6.3 Exporting Final Datasets

  • R Code Chunk 4: Save Final Datasets

The final step is to save our processed datasets. We save three different versions of the data to create useful checkpoints for the analysis:

  • dat.full.with.mortality.RData: The updated, merged dataset before any filtering was applied in this chapter.
  • dat.analytic2.RData: The dataset after applying age restrictions and removing participants with missing outcome or exposure data.
  • dat.complete.RData: The final, clean analytic dataset containing only complete cases.
Show/Hide Code
# Save
save(dat.full.with.mortality, 
     file = "data/dat.full.with.mortality.RData")

save(dat.analytic2, 
     file = "data/dat.analytic2.RData")

save(dat.complete, 
     file = "data/dat.complete.RData")

This completes the variable definitions and cleaning part of the data preparation stage.
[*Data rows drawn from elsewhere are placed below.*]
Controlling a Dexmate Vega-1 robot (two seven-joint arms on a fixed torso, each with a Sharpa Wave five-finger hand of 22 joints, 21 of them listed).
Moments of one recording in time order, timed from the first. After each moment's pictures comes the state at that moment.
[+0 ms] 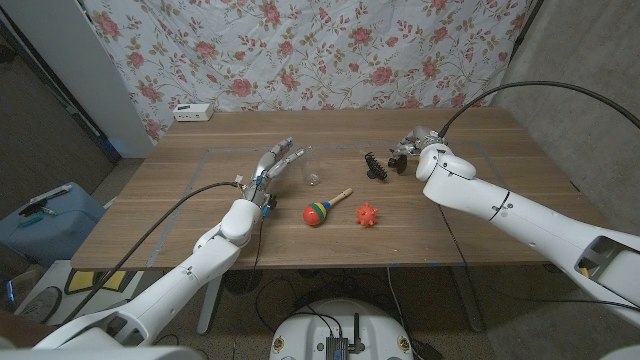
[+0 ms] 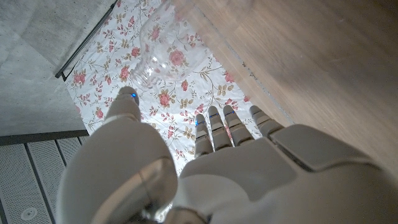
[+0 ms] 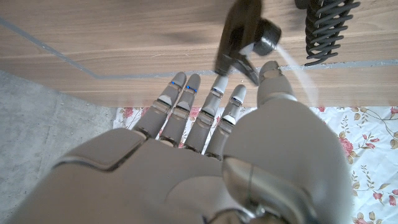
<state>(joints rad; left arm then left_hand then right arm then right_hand) 0.88 0.50 0.50 -1.31 -0.18 -0.40 0.28 0.64 -0.10 0.26 -0.09 0.26 0.23 -0.04 0.18 0.18 0.25 -0.04 0.20 0.18 0.19 -0.03 0.17 0.16 0.02 0.07 0.18 0.17 -0.51 -0.72 -0.88 -1.91 -0.18 -1.09 -0.16 0.83 -0.02 0.22 -0.12 0.23 0.81 -0.18 0.19 0.20 0.82 -0.15 0.21 0.27 0.64 -0.06 0.18 0.21 0.59 0.00 0.18 0.16</state>
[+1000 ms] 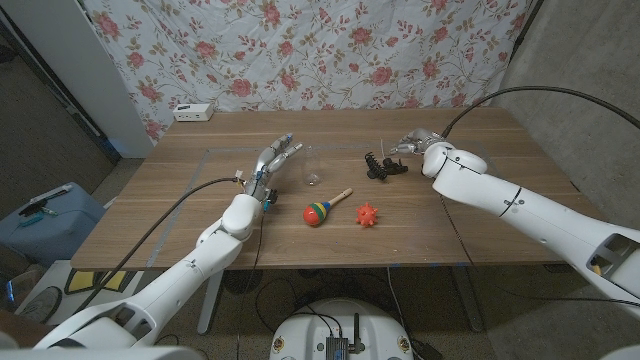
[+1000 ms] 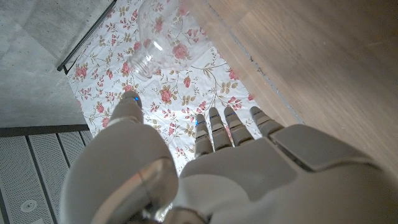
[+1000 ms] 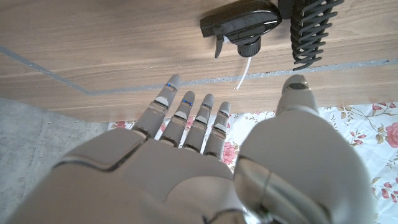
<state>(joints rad) 0.83 0.48 0.50 -1.26 -0.21 -0.42 0.25 0.61 -0.06 0.24 -0.06 0.26 0.22 -0.05 0.18 0.18 0.22 -0.04 0.19 0.18 0.16 -0.03 0.17 0.17 0.01 0.06 0.18 0.17 -0.52 -0.77 -0.84 -1.93 -0.08 -1.01 -0.13 0.64 -0.08 0.14 -0.06 0.27 0.46 -0.14 0.17 0.20 0.48 -0.08 0.17 0.23 0.39 -0.04 0.18 0.20 0.52 0.04 0.18 0.17</state>
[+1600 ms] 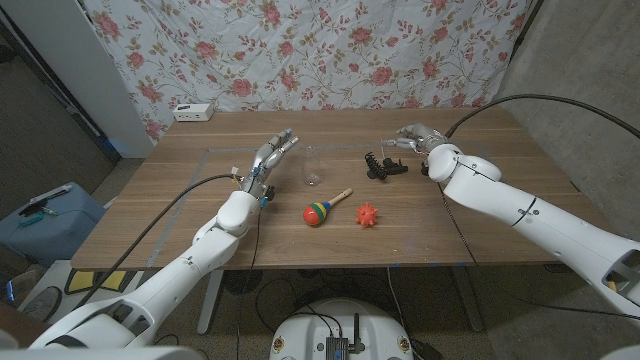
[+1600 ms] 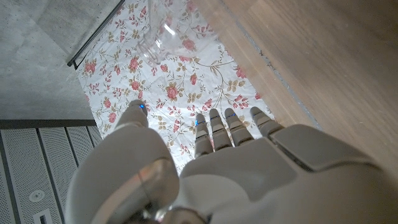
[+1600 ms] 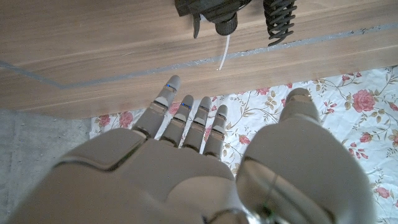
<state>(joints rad) 0.82 0.49 0.49 -1.24 -0.25 -0.46 0.20 0.55 -0.01 0.24 -0.02 0.26 0.22 -0.05 0.18 0.18 0.21 -0.04 0.19 0.18 0.14 -0.03 0.17 0.17 0.00 0.06 0.18 0.17 -0.62 -0.79 -0.73 -1.97 -0.04 -0.85 -0.21 0.57 -0.07 0.12 -0.03 0.27 0.42 -0.13 0.17 0.20 0.44 -0.06 0.17 0.21 0.35 -0.04 0.18 0.20 0.50 0.03 0.18 0.16</state>
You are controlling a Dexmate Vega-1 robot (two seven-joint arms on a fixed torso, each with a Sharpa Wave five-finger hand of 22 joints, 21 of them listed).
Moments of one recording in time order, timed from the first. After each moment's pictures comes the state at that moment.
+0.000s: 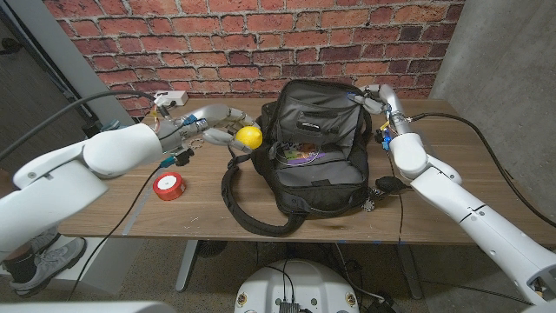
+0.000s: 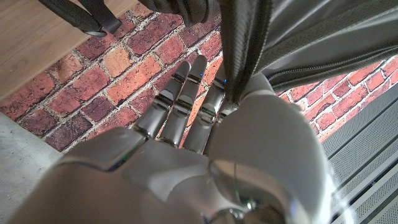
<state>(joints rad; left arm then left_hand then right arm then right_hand) 1.43 1.08 -0.22 -2.44 -0.15 0.32 -0.19 1.27 0.01 0.27 -0.16 0.26 0.67 -0.07 0.42 0.25 0.63 -0.11 0.49 0.41 0.62 -0.10 0.39 0.36 0.42 0.03 0.64 0.19 -0.92 -0.68 -0.36 -1.79 0.03 0.00 -0.43 1.15 0.10 0.18 -0.14 0.20 1.06 -0.11 0.36 0.22 1.05 -0.15 0.44 0.31 0.86 -0.11 0.24 0.41 0.72 -0.07 0.21 0.17</state>
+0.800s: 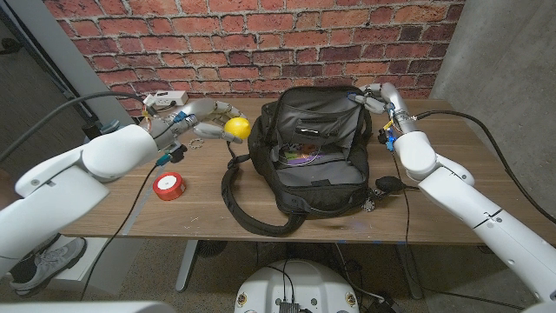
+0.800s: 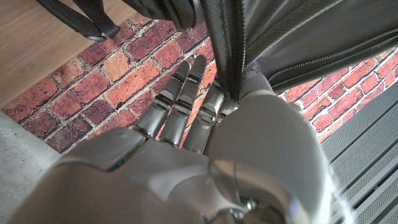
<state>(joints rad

6.4 Chapter Summary and Next Steps

In this chapter, we constructed the core variables for the analysis, including the categorized smoking initiation exposure (exposure.cat) and the survival outcome (time from birth to all-cause mortality). We then applied the study’s inclusion and exclusion criteria to create the final, complete-case analytic dataset with 50,549 participants, matching the sample size of the original paper.

With a clean dataset ready, the next chapter, “Cohort Definition,” will formally summarize the criteria used to define our study population.